*PROBLEM REQUIREMENTS*. The answer is the data below, repeated exactly, with no pictures included.

*SUPPLIED INFORMATION*.
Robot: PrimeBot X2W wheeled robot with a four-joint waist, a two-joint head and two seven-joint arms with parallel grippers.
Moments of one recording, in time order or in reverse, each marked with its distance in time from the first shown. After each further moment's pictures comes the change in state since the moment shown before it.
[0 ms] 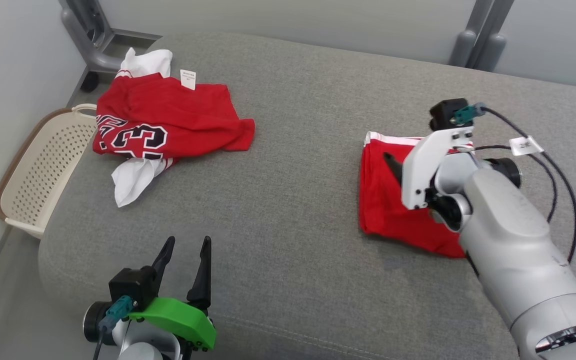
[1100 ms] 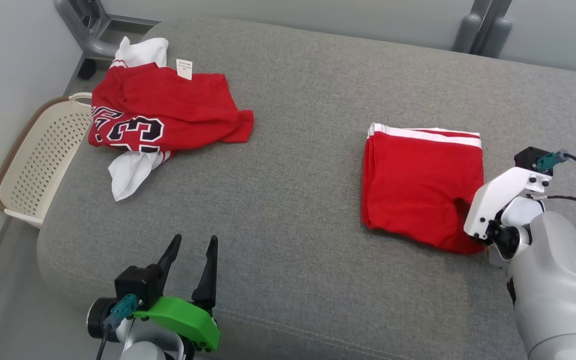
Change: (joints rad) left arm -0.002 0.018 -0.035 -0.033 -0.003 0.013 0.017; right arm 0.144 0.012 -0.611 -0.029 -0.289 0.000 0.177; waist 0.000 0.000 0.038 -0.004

*WRITTEN RESPONSE*.
Robot: PrimeBot X2W wheeled robot with a four-joint waist, a two-joint head and two seven-joint arms with parallel grippers.
Moments of one recording, in time order or in reverse, each marked with its distance in time from the first shown. After each further moment's pictures comes the change in state since the moment shown before it.
[0 ms] 
[1100 ms] 
Change: (joints rad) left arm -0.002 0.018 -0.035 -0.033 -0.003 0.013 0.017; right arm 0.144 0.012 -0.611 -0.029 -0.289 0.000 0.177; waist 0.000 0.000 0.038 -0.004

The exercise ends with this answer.